▸ What the task requires: Every record needs to come back as written, except for the pictures.

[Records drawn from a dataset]
++++++++++
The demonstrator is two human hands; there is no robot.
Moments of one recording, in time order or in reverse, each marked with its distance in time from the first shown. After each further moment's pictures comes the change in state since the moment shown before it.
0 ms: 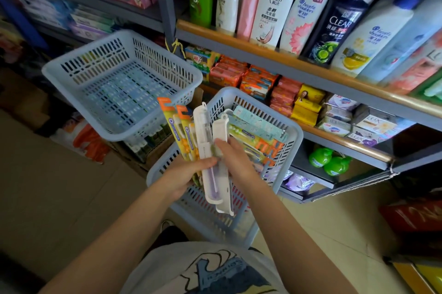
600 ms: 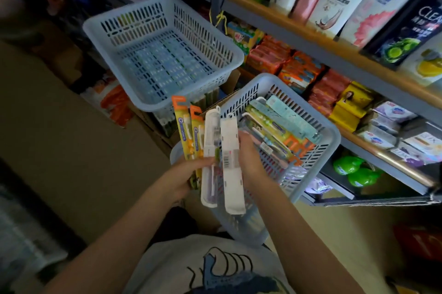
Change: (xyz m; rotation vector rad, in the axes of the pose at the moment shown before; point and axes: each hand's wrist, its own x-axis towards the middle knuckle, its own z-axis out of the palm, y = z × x) left_hand -0.020 -0.036 -0.049 -0.256 0.097 -0.128; right_hand 0.014 0.023 0.037 -0.031 -0.021 0.239
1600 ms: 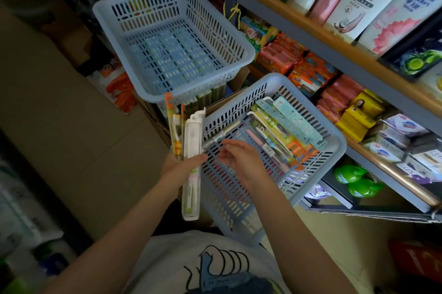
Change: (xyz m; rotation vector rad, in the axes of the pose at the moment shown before) left_hand 0.009 -0.021 -0.009 0.103 0.470 0.084; right_hand 0.024 0.016 -0.011 0.064 -0.091 -0.009
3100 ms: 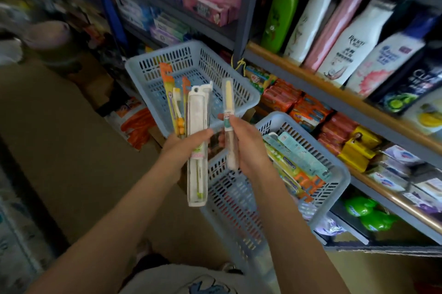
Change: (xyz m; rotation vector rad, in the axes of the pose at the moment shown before) left_hand -0.032 0.140 -0.026 -0.058 -0.098 0.291; right_hand -0.045 -0.111 0.072 0.065 -0.202 -0.393
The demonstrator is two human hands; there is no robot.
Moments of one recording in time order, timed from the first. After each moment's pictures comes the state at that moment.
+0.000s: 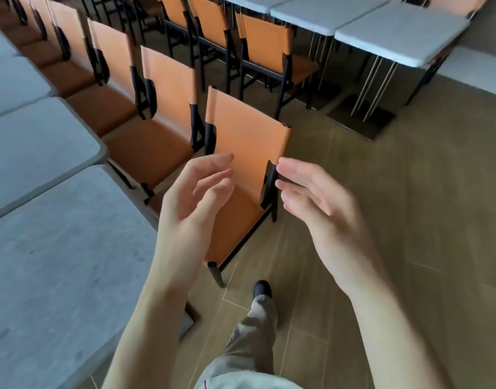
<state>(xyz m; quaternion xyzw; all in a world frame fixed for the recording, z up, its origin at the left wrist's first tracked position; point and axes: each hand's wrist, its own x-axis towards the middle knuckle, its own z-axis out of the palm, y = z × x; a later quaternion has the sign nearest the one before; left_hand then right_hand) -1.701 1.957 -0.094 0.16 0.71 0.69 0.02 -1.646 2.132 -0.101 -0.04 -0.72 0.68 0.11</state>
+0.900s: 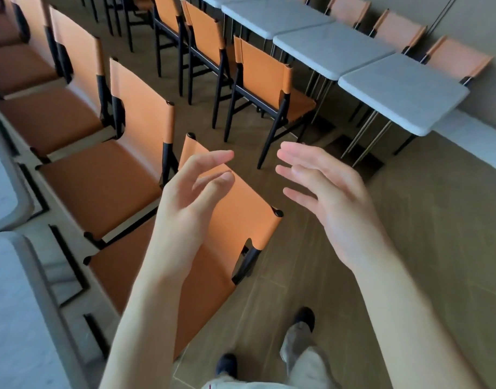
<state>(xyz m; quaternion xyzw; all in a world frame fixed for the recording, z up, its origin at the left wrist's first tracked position) -2.022 2.079 -0.094 0.10 0.69 0.72 0.03 -1.988 2.270 -0.065 -0.05 -0.76 0.64 0.06</state>
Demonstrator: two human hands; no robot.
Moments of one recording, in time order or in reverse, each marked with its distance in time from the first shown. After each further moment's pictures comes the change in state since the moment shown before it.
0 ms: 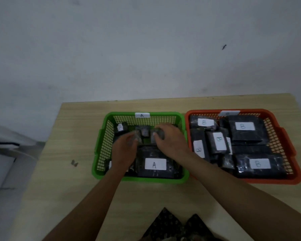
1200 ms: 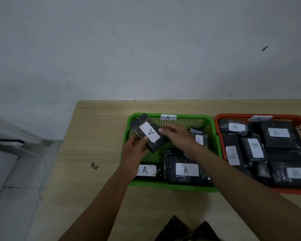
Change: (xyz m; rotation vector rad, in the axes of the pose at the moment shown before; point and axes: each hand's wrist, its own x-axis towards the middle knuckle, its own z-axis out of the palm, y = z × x) left_hand 0.027 -0.053 -0.039 -1.104 -0.202 -0.481; right_hand 0.051 -0.043 0.062 0.635 -0.200 0.420
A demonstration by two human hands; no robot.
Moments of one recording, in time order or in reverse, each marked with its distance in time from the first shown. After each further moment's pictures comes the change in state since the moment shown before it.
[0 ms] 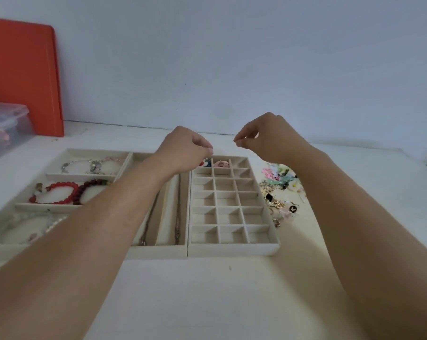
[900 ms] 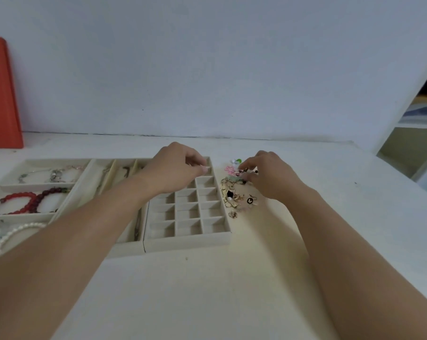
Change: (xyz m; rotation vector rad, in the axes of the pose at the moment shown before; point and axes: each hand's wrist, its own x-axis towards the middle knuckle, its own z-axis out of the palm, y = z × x) left_hand -0.033 0.034 0.042 0.169 -0.128 0.168; right_hand -0.074 0.089 0.006 -0.218 0.027 0.165
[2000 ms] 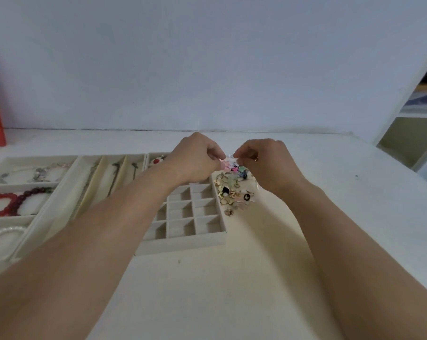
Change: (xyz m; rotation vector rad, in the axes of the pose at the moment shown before) left_hand 0.029 0.028 0.033 -0.043 -0.084 0.026; right_hand -0.007 -0.009 -0.010 0.336 0.163 -0.054
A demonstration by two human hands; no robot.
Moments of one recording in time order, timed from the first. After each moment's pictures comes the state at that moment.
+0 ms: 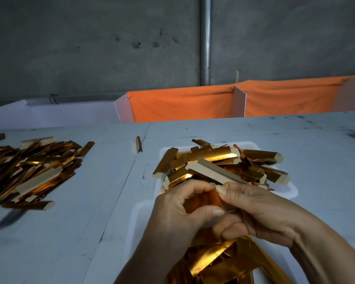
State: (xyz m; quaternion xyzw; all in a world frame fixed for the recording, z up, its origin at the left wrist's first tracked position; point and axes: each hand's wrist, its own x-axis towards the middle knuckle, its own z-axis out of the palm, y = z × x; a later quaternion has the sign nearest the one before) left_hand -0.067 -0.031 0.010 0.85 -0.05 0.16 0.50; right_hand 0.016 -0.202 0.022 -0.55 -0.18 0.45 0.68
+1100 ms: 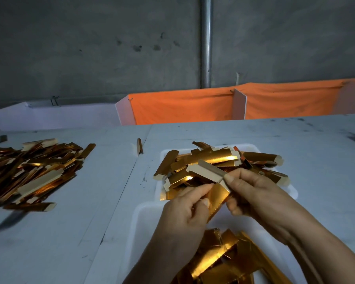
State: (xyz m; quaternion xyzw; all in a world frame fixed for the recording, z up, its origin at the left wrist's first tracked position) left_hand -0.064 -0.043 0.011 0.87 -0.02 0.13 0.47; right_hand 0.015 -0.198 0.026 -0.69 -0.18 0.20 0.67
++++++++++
▸ Response:
The demonstrator is two human hands; there is no robot.
Moments of one recording, in time order or in reverse, each marked with its distance in time from the first shown. After each further moment's pictures comes the change in state since the moment shown before it.
0 ms: 
600 ms: 
Change: (xyz m; rotation vector rad, in the axes of the pose at the moment shown before; point and axes: each hand's wrist, its own x-axis towards the middle knuckle, its own z-axis out of the palm, y = z × x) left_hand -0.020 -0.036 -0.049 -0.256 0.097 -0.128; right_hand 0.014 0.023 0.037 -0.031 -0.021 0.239
1600 ms: 
Change: (xyz m; rotation vector rad, in the axes of the pose at the moment shown before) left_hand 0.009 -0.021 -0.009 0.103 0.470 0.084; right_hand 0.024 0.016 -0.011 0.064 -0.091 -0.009
3100 ms: 
Change: (xyz m; rotation vector rad, in the axes of the pose at the moment shown before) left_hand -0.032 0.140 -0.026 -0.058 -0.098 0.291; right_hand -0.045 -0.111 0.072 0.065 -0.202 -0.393
The demonstrator is two human hands; there is no robot.
Moments of one recording in time order, timed from the first. After each moment's pictures comes the state at that moment.
+0.000s: 
<state>(xyz m; quaternion xyzw; all in a world frame fixed for the recording, z up, its origin at the left wrist's first tracked position; point and axes: each hand's wrist, its own x-axis towards the middle knuckle, its own z-axis out of the palm, y = z × x; a later quaternion has the sign nearest the one before; left_hand then right_hand) -1.701 1.957 -0.094 0.16 0.71 0.69 0.02 -1.646 2.132 -0.101 -0.04 -0.72 0.68 0.11</state>
+0.900s: 
<state>(xyz m; quaternion xyzw; all in a world frame fixed for the recording, z up, its origin at the left wrist's first tracked position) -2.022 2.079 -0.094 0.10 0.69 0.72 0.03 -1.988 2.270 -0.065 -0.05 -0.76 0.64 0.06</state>
Demonstrator: two human hands; no robot.
Moments of one recording, in time order or in reverse, each marked with its distance in time from the first shown. After each further moment's pictures comes the change in state since the moment shown before it.
0 ms: 
1200 ms: 
Change: (xyz m; rotation vector rad, in the axes of the pose at the moment shown before; point and axes: each hand's wrist, its own x-axis towards the middle knuckle, its own z-axis out of the palm, y = z × x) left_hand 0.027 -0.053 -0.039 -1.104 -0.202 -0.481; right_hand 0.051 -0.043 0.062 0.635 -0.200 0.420
A demonstration by two human hands; no robot.
Moments of one recording, in time order or in reverse, each marked with its distance in time from the first shown. After each further moment's pictures comes the change in state since the moment shown before it.
[0 ms] 
[900 ms] 
Change: (xyz m; rotation vector rad, in the axes of the pose at the moment shown before; point and axes: each hand's wrist, its own x-axis towards the middle knuckle, its own z-axis out of the palm, y = z × x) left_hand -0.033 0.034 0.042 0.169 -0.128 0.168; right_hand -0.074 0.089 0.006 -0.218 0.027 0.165
[2000 ms] 
Change: (xyz m; rotation vector rad, in the axes of the pose at the moment shown before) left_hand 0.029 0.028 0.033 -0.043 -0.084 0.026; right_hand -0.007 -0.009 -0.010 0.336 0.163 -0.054
A demonstration by two human hands; no robot.
Moments of one recording in time order, timed from the first. After each moment's pictures comes the state at that moment.
+0 ms: 
State: (xyz m; quaternion xyzw; all in a world frame fixed for the recording, z up, its origin at the left wrist's first tracked position; point and axes: each hand's wrist, its own x-axis towards the middle knuckle, its own z-axis out of the palm, y = z × x; a later quaternion has the sign nearest the one before) left_hand -0.067 -0.031 0.010 0.85 -0.05 0.16 0.50; right_hand 0.016 -0.202 0.022 -0.55 -0.18 0.45 0.68
+1100 ms: 
State: (xyz m; quaternion xyzw; all in a world frame fixed for the recording, z up, its origin at the left wrist's first tracked position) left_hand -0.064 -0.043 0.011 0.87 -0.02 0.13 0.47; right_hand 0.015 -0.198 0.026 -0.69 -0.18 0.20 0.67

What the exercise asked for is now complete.